Ambion and Rosetta in microRNA deal

Ambion and Rosetta Genomics have announced a licensing and commercialisaton agreement to advance microRNA research. The results will facilitate microRNA research that hails this as a promising area in the treatment of a range of diseases.

There is a growing body of evidence that microRNAs appear in different concentrations in healthy cells versus diseased cells. Thus, measuring and altering the amount of microRNAs in cells could be a promising tool in diagnosis and therapy for a range of diseases.

Drug discovery stemming from microRNAs is very different from the anything attempted so far. Since microRNAs are natural inhibitors of the production of specific proteins they open up a completely new avenue of therapeutic approach.

Under the terms of the agreement, biopharmaceutical company, Rosetta Genomics, will provide Ambion access to proprietary microRNA (miRNA) sequences discovered and owned by Rosetta Genomics.

The agreement enables Ambion to adapt its microRNA platforms to detect, quantify, and characterise Rosetta Genomics' proprietary microRNA sequences.

"Identifying and understanding the role of microRNAs in human health represents a new frontier in research making it possible to examine the roles of microRNAs in neural development, immune response, viral infection, and oncogenesis," said Matt Winkler, chief executive officer of Ambion.

MicroRNA molecules are a recently discovered class of small RNA molecules that are critical in the development and life cycles of humans, animals, and plants. MicroRNAs are major regulators of global gene expression and likely play significant roles in the manifestation of many disease states.

Recent evidence indicates that microRNAs play a critical role in the development of cancer and certain viral infections.

Indeed, drug development as a result of microRNAs is different from current approaches, as well as from the siRNA and antisense approach.

Contemporary drugs are designed to target proteins of our body. However, their non-discriminate nature means drugs are non-specific in many cases. This is one reason why many drugs have unwanted side effects.

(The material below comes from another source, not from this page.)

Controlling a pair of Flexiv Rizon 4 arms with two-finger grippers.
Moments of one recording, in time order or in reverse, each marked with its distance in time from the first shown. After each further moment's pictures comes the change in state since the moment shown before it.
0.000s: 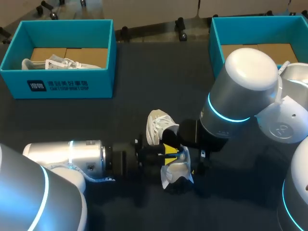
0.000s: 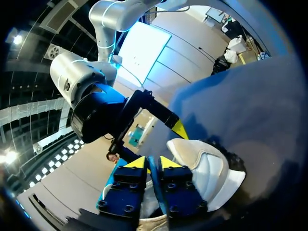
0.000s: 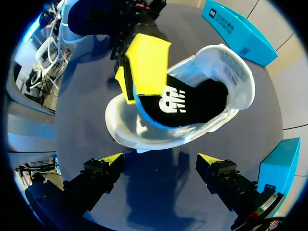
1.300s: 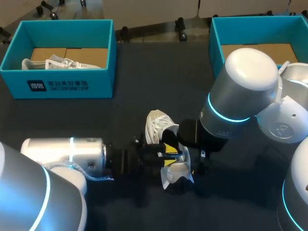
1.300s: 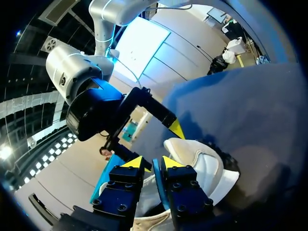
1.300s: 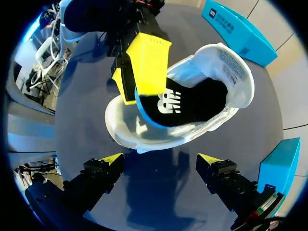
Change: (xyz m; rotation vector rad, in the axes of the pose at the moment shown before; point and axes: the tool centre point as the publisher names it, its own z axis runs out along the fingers) left arm 0.002 0.001 -0.002 -0.050 0.062 -0.038; right arm 0.000 0.000 0.000 0.000 0.000 0.000
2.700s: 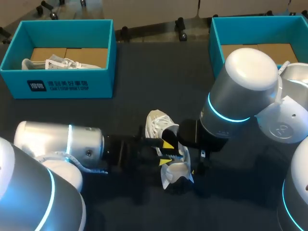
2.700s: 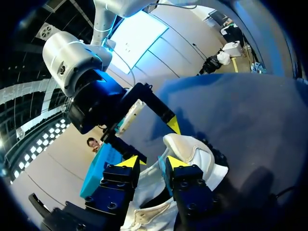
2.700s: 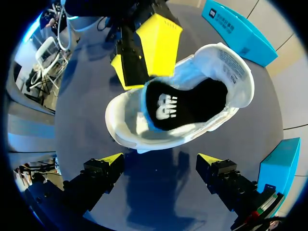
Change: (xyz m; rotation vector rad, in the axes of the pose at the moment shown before) left arm -0.004 0.002 -0.013 -0.063 0.129 -0.057; right arm 0.000 0.000 0.000 0.000 0.000 0.000
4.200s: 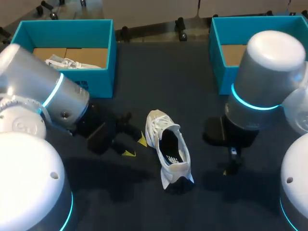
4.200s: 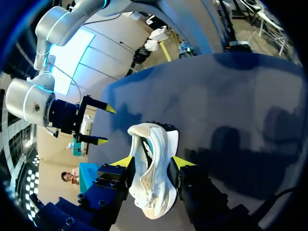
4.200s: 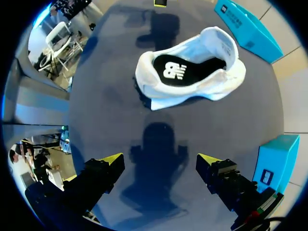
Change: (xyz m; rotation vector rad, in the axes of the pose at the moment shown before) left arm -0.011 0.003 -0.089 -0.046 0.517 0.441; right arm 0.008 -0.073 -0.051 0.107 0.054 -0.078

It has been estimated that 95 per cent of all drugs are designed to decrease target protein levels and there are virtually no drugs available to increase levels of beneficial proteins, which are missing in a disease state.

The RNA interference (RNAi) and antisense approach target the protein machinery by destroying the mRNA and not by targeting the protein itself. However, they still are inhibitors of protein production and cause a reduction in the amount of bad proteins.

Their specificity and the ability to focus on difficult target proteins are their main advantage in drug development.

It's not all good news. The RNAi/antisense approach is further limited, as they still offer no breakthrough for increasing levels of "good" proteins.

However, the theory is that by inhibiting specific microRNAs a drug can cause an increase in the expression of beneficial proteins that will restore normality to disease cells, a possibility virtually non-existent in any other drug discovery avenue.

Moreover, they also hold strong benefits for drugs aimed at increasing protein levels. They have evolved to become the ideal inhibitors of the activity of their target mRNAs.

Many microRNAs are believed to regulate groups of mRNAs. Such a regulation may be advantageous since the use of one microRNA as a drug will result in the inhibition of a group of mRNAs, providing a novel approach to disease treatment. In contrast, RNAi approaches target a single mRNA.

Since RNAi are not natural inhibitors, but rather synthetic molecules, and since they work though a different inhibition mechanism, they do not have the ability to inhibit a group of diverse genes that participate together in causing disease phenotypes.